As we wait for the final decision of Lord Browne‘s review on university funding I have been thinking myself about the impact that it will have.
When I first started university in 2007 my fees were still pretty large. Having gone to a private school for my entire life my parents were used to paying large fees anyway and going to university followed a certain expectation that came with the sort of upbringing I had had.
But for those who haven’t been to private school, or have but can’t afford further education, where’s the help?
Yes, there’s the possibility of loans etc but surely our government should be supporting students in their further studies.

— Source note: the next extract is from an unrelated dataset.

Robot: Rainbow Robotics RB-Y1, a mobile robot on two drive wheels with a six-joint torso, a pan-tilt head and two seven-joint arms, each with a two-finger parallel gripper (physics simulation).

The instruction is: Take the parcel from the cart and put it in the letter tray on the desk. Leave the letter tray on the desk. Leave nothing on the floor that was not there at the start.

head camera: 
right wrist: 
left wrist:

In such an unstable financial climate where graduates are continuously struggling to find employment, having a degree is something which can put one candidate for a job above another. And although it has been argued that we now need at least a 2.1 to get a job because so many people have university degrees we should not be creating deterrence for people to start with.
I think that by removing the ceiling on university fees we are inevitably creating a two tier population where those who can afford the fees won’t think twice about not going to university and those from families who are struggling financially are completely put off considering university and higher education at all.
Students who are from disadvantaged backgrounds,or those who have dropped out of school when they were 16 often feel underrepresented in such a demanding world which seems to favour those who have money. But if that is the case then we are going to further enforce social classes, by creating an elite group of people who, over generations will continue to be able to support their families and put their children through university and another, sub class, who are constantly overwhelmed by the thought of trying to get a degree which would help them get a good job.
By saying that everyone from a poor background doesn’t want to better themselves is a complete generalisation but something that I have noticed from over hearing certain conversations or talking to those from a wealthy background who have had no contact with people from other lifestyles. Understandably there is a group of people who, generation after generation are subjected to poverty, but then again there are, hopefully, a large number of children from that group who are driven to overcome their poorer background.
But by allowing universities to impose fees as high as they wish, these ambitious young people are dettered from the start. They cannot afford to pay up to at least £7,000 for a three-year course and will therefore be left with having to struggle through life on their own characteristics.
I have found that the university has been a crucial part of my life where I have made some of the best friends I have had and met a very different group of people, and the networking at university will inevitably help me later on in life in one way or another. By not going to university they will not be able to experience these advantages and will more than likely be stuck in a rut which will again pass through generations unless some serious action is taken.
And don’t get me wrong, the likes of Lord Alan Sugar are living proof that University and continued education are not a necessity in an individual’s success but unless you have that drive and ambition and determination to build up your own business, I strongly feel that there is little way to succeed, where it be career wise, or building confidence to meet new people etc, without going to university.
University not only helps achieve a desired career but also gives young people the chance to express themselves and find out who they are in a new environment which they would not otherwise have been able to do.
By allowing universities to charge large amounts for degrees we are turning a significant amount of youngsters away. These may have the potential to be the next great entrepreneur, writer, artist, Prime Minister, high-flying lawyer, or life saving doctor. These people are losing out on a life changing experience which will help them develop their own strengths and fulfill a number of their ambitions.
And if Lord Browne decides to remove fees caps, I think the government needs to think long and hard about what they are going to do about those who are inevitably disadvantaged by the new moves.